As Jacobi-Anger expansion suggest:
$e^{i z \mathrm{cos}(\theta)} = \sum_{n=-\infty}^{\infty} i^n J_n(z) e^{i n \theta}$
What if $\mathrm{cos}(\theta)$ from the expression above would be replaced with some other function $f(\theta)$. Is there a method to derive a generalized expansion of the function $e^{i z f(\theta)}$ ?
To be more specific, the expansion of $e^{i k \pi \frac{\mathrm{cos}(\omega t)}{1+\mathrm{cos}(\omega t) + \mathrm{cos}(2 \omega t)}}$ and $e^{i k \pi \frac{1}{1+\mathrm{cos}(\omega t) + \mathrm{cos}(2 \omega t)}}$ is what I need.
Thank you!
This is a particular case of complex Fourier series expansion.

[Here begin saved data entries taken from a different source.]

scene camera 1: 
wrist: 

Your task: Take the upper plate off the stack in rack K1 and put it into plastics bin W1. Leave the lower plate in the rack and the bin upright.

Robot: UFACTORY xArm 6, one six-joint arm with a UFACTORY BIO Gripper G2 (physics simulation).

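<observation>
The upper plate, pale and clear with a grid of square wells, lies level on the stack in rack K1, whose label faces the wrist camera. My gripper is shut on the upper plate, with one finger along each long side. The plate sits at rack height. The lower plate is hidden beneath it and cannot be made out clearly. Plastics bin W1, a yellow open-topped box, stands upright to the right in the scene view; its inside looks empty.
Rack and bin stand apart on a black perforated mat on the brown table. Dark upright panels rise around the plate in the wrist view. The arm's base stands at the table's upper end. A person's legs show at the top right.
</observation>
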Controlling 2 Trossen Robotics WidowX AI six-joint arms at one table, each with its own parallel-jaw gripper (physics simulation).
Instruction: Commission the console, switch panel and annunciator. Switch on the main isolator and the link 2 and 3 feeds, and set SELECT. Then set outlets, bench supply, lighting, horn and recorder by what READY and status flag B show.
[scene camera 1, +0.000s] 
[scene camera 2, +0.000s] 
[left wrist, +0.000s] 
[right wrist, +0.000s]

You can expand any periodic function that way, the formulas for coefficients are well known:
$$f(\theta) = \sum_{n=-\infty}^\infty A_n e^{i n \theta}$$
$$A_n= \frac{1}{2\pi} \int_{-\pi}^\pi f(\theta) e^{- i n \theta} d \theta$$
Here we assume $f(\theta+2 \pi)=f (\theta)$, since this is the case in the OP.
We can take $\theta=\omega t$ in the expression above, so we have:
$$A_n= \frac{1}{2\pi} \int_{-\pi}^\pi \exp \left( \frac{ik}{1+ \cos \theta+ \cos 2 \theta}- i n \theta \right) d \theta$$
Which I don't think has a simple explicit form.